### ABOUT THIS EXERCISE
Show each line of the data below in which "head" occurs.
Segment Start: DATA SECTION
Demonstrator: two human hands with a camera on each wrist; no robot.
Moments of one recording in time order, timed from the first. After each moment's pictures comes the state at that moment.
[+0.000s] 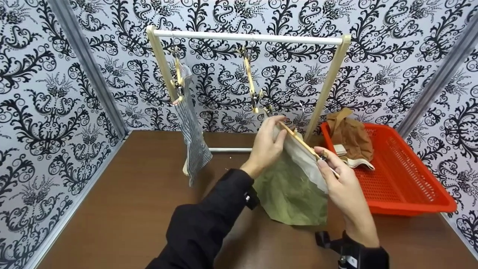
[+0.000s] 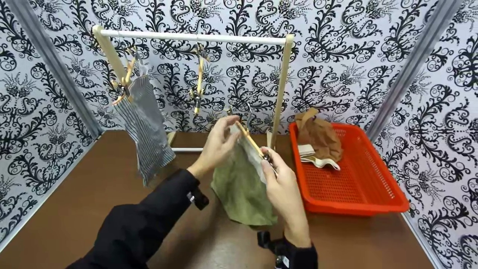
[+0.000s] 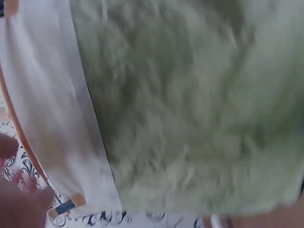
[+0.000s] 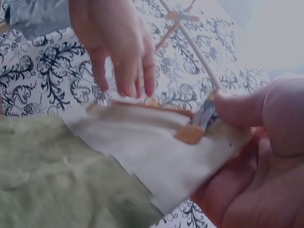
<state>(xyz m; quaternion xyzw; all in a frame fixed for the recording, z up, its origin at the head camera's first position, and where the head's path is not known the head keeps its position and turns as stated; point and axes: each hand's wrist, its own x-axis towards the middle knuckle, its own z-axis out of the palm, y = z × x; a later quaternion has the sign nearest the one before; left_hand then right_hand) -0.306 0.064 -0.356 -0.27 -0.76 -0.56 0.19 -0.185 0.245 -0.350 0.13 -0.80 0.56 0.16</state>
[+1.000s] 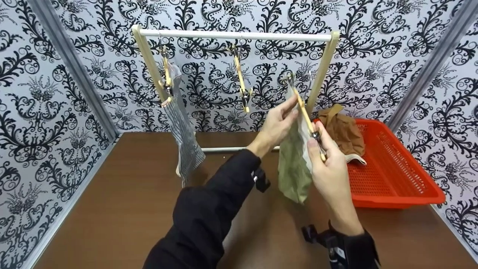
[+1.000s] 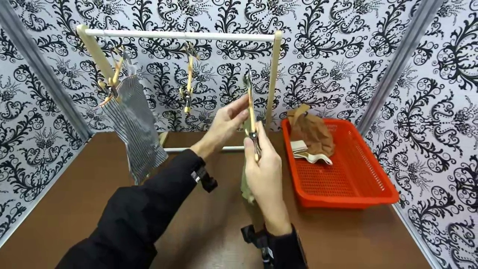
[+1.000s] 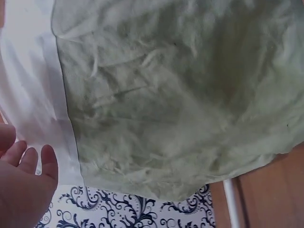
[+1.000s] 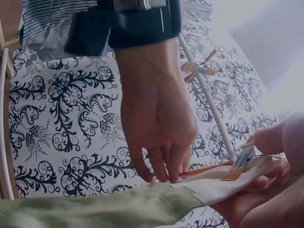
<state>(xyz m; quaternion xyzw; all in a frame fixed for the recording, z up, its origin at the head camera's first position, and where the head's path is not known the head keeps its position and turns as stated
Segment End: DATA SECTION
### OUTPUT
<state>(xyz m; quaternion xyzw; all in a frame fixed for the recording, z up, its origin at the head camera's first position, and where the head's path is not known the head keeps its position and turns as stated; point and axes: each hand's wrist, its own x-axis towards the middle knuckle, its own z-axis out of the palm, y = z × x; a later quaternion has the sign nearest the one before; left_hand then right_hand) -0.306 0.064 -0.356 -0.27 -0.76 -0.56 0.19 -0.185 0.245 -0.350 0.13 -0.80 0.56 0.16</state>
<state>(xyz m; quaternion xyzw; all in a frame fixed for the recording, z up, its origin at the head camera's first position, and where the head's path is not known the head keeps its position and turns as stated

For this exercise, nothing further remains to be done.